• _What you should do_:
Report how many lines below contain the word "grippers", giving the number and no other words.

== Information provided

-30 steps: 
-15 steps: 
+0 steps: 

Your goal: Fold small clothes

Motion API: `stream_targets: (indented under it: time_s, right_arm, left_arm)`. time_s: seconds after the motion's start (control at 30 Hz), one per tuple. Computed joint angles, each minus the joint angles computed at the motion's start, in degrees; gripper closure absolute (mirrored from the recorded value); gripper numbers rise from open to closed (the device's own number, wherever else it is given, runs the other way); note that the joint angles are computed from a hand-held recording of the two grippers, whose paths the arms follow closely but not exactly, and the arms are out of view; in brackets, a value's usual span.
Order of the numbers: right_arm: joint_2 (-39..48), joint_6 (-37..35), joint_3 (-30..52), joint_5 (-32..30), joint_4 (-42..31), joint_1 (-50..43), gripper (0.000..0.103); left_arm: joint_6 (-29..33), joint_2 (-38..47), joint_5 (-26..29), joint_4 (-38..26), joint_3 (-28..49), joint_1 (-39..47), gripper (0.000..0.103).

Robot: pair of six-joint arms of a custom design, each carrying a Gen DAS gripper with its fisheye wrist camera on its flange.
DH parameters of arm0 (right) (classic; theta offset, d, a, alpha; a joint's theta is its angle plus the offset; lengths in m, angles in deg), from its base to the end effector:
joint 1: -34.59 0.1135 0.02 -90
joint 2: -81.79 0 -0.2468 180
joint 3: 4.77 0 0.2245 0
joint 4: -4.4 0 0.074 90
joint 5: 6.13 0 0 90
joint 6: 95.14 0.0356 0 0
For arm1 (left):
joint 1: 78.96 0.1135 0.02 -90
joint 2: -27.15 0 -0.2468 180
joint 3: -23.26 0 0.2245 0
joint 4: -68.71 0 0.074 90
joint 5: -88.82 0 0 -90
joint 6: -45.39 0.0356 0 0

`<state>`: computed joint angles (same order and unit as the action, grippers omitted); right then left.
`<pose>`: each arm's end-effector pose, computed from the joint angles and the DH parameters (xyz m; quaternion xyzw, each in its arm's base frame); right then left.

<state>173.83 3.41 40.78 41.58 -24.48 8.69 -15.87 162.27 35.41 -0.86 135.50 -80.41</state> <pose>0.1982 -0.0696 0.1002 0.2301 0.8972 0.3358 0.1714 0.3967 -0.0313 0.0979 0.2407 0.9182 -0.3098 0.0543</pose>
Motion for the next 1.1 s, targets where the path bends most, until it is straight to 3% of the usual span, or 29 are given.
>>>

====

• _Expected answer_:
2